§ INPUT MATERIAL:
※

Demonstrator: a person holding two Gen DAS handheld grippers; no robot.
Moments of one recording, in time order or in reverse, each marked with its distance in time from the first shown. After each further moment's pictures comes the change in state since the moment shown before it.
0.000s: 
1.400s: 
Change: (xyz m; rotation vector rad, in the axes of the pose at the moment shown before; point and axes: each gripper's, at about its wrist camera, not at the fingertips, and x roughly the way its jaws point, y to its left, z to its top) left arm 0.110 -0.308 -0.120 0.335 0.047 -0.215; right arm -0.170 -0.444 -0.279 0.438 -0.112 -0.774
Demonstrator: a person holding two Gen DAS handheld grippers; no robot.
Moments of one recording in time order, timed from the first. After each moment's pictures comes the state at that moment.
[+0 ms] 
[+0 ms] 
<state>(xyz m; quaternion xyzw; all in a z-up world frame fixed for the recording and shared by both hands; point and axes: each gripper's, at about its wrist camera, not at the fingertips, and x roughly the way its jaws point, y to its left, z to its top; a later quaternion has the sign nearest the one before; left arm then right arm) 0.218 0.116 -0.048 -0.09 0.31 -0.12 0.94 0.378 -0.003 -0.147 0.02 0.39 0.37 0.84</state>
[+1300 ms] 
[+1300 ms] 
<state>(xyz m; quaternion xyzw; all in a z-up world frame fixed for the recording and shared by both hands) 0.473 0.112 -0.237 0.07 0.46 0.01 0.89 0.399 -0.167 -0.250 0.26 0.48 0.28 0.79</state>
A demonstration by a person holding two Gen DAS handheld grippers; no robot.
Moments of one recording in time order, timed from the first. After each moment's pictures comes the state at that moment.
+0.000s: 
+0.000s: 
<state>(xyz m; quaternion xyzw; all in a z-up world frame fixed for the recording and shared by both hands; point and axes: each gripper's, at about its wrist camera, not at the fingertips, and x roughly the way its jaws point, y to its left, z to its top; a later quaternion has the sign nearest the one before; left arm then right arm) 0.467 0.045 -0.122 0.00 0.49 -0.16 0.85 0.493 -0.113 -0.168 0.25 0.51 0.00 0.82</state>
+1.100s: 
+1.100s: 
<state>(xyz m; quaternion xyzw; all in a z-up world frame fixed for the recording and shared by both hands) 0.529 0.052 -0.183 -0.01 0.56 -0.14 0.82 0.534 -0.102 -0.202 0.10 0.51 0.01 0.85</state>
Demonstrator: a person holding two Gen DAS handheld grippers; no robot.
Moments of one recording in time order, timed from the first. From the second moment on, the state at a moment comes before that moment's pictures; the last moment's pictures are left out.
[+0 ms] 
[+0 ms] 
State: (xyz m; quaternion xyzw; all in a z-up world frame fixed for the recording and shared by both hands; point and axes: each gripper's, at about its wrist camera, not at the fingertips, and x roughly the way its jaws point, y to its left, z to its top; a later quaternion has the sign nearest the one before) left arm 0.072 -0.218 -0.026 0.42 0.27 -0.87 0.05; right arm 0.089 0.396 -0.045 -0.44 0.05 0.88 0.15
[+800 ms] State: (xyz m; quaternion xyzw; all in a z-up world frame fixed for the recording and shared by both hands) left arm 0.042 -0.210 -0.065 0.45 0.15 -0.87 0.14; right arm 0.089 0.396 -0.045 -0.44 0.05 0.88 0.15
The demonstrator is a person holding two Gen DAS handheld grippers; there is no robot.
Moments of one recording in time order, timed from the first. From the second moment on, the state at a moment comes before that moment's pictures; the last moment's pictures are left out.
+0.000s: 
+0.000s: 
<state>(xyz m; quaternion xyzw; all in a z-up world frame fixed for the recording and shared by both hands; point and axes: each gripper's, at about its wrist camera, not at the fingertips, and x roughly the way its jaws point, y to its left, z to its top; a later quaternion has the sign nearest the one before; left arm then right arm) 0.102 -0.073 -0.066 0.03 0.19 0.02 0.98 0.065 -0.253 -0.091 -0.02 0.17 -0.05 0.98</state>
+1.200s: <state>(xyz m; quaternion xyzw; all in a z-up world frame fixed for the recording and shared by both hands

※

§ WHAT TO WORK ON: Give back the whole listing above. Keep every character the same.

§ WRITTEN SOLUTION:
Demonstrator: a person holding two Gen DAS handheld grippers; no robot.
Moments of one recording, in time order or in reverse, each marked with its distance in time from the first shown. After each further moment's pictures comes the change in state since the moment shown before it.
0.000s: 
1.400s: 
Change: (xyz m; rotation vector rad, in the axes of the pose at the moment shown before; point and axes: each gripper's, at about its wrist camera, not at the fingertips, and x roughly the way its jaws point, y to its left, z to its top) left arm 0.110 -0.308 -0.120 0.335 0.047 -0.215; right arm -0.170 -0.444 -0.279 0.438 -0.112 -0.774
Demonstrator: a person holding two Gen DAS handheld grippers; no robot.
Moments of one recording in time order, timed from the first. After each moment's pictures comes the state at that moment.
[+0 ms] 
[+0 ms] 
<state>(xyz m; quaternion xyzw; all in a z-up world frame fixed for the recording and shared by both hands; point and axes: each gripper's, at about its wrist camera, not at the fingertips, and x roughly the way its jaws point, y to its left, z to its top; a later quaternion has the sign nearest the one before; left arm then right arm) 0.218 0.116 -0.048 -0.09 0.31 -0.12 0.94 0.378 -0.003 -0.147 0.02 0.39 0.37 0.84</state>
[+1300 ms] 
[+1300 ms] 
<state>(xyz m; quaternion xyzw; all in a z-up world frame fixed for the recording and shared by both hands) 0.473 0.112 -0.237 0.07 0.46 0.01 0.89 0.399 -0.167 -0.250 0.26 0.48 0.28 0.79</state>
A demonstration by a person holding two Gen DAS handheld grippers; no robot.
Moments of one recording in time order, timed from the first. After each moment's pictures comes the state at that moment.
+0.000s: 
+0.000s: 
<state>(xyz m; quaternion xyzw; all in a z-up world frame fixed for the recording and shared by both hands; point and axes: each gripper's, at about its wrist camera, not at the fingertips, and x roughly the way its jaws point, y to its left, z to its top; a later quaternion has the sign nearest the one before; left arm then right arm) 0.467 0.045 -0.122 0.00 0.49 -0.16 0.85 0.493 -0.113 -0.168 0.25 0.51 0.00 0.82</state>
+1.100s: 
+1.100s: 
<state>(xyz m; quaternion xyzw; all in a z-up world frame fixed for the recording and shared by both hands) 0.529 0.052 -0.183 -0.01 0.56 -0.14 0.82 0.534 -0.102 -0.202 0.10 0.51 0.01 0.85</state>
Demonstrator: a person holding two Gen DAS handheld grippers; no robot.
Moments of one recording in time order, timed from the first. From the second moment on, the state at a moment comes before that moment's pictures; the last moment's pictures are left out.
[+0 ms] 
[+0 ms] 
State: (xyz m; quaternion xyzw; all in a z-up world frame fixed for the recording and shared by both hands; point and axes: each gripper's, at about its wrist camera, not at the fingertips, and x roughly the way its jaws point, y to its left, z to its top; a later quaternion has the sign nearest the one before) left arm 0.072 -0.218 -0.026 0.42 0.27 -0.87 0.05; right arm 0.089 0.396 -0.045 -0.44 0.05 0.88 0.15
[+800 ms] State: (xyz m; quaternion xyzw; all in a z-up world frame fixed for the recording and shared by both hands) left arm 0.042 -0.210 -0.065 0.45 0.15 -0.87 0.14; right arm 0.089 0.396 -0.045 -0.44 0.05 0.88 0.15
The demonstrator is a person holding two Gen DAS handheld grippers; there is no robot.
Moments of one recording in time order, timed from the first. From the second moment on, the state at a moment comes before that moment's pictures; the last moment's pictures are left out.
+0.000s: 
+0.000s: 
<state>(xyz m; quaternion xyzw; all in a z-up world frame fixed for the recording and shared by both hands; point and axes: each gripper's, at about its wrist camera, not at the fingertips, and x roughly the way its jaws point, y to its left, z to its top; a later quaternion has the sign nearest the one before; left arm then right arm) 0.102 -0.073 -0.066 0.03 0.19 0.02 0.98 0.065 -0.253 -0.091 -0.02 0.17 -0.05 0.98</state>
+1.200s: <state>(xyz m; quaternion xyzw; all in a z-up world frame fixed for the recording and shared by both hands

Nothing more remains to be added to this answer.